WORK REQUEST | The data must be returned in full and exactly as given.

(Extracted records)
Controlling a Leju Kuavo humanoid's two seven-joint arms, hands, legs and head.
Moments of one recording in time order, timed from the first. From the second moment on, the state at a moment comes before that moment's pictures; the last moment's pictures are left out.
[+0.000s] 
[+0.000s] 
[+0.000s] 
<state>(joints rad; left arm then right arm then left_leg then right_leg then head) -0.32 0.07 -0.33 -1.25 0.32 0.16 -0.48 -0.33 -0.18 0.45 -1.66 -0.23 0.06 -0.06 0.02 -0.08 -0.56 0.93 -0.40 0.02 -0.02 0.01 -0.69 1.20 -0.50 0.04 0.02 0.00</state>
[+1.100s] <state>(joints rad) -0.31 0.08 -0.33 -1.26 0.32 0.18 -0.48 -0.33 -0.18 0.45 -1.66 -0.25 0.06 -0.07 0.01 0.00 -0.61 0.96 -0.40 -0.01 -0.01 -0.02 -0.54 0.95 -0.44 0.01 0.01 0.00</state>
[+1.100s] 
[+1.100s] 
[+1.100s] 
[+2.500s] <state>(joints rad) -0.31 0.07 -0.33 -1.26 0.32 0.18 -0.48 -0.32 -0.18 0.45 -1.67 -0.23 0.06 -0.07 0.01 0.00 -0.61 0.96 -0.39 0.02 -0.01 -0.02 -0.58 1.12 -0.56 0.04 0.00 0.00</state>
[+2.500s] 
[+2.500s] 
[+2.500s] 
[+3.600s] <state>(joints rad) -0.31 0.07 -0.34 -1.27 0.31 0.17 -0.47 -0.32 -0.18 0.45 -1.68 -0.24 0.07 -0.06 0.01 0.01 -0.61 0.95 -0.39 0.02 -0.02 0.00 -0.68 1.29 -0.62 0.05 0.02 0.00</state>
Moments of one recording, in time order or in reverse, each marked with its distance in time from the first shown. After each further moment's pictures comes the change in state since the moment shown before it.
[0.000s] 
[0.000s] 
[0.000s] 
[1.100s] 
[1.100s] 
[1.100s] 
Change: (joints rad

RESULT |
Controlling a Leju Kuavo humanoid's two seven-joint arms, hands, legs and head.
Moments of one recording in time order, timed from the first. From the second moment on, the state at a moment comes before that moment's pictures; the last moment's pictures are left out.
[+0.000s] 
[+0.000s] 
[+0.000s] 
<state>(joints rad; left arm then right arm then left_leg then right_leg then head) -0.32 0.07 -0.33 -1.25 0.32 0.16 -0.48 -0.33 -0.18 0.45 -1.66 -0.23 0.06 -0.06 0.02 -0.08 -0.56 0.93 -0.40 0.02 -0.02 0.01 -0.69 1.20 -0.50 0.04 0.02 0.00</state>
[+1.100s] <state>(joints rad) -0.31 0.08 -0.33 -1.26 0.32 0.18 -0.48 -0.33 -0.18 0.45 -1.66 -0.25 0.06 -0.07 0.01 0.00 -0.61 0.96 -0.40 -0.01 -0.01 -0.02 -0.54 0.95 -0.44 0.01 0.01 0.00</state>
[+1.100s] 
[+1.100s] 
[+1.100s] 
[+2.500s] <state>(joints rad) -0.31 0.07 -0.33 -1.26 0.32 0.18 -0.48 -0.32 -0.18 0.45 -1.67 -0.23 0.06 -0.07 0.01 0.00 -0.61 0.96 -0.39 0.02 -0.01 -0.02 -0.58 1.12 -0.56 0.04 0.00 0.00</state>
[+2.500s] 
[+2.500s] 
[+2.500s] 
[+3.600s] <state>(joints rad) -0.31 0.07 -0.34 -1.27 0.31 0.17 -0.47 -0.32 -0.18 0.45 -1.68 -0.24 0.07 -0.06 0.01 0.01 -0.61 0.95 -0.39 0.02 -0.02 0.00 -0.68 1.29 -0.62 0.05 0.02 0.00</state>
Moments of one recording, in time order or in reverse, each marked with its distance in time from the first shown. After each further moment's pictures comes the change in state since the moment shown before it.
[0.000s] 
[0.000s] 
[0.000s] 
[1.100s] 
[1.100s] 
[1.100s] 
Change: (joints rad

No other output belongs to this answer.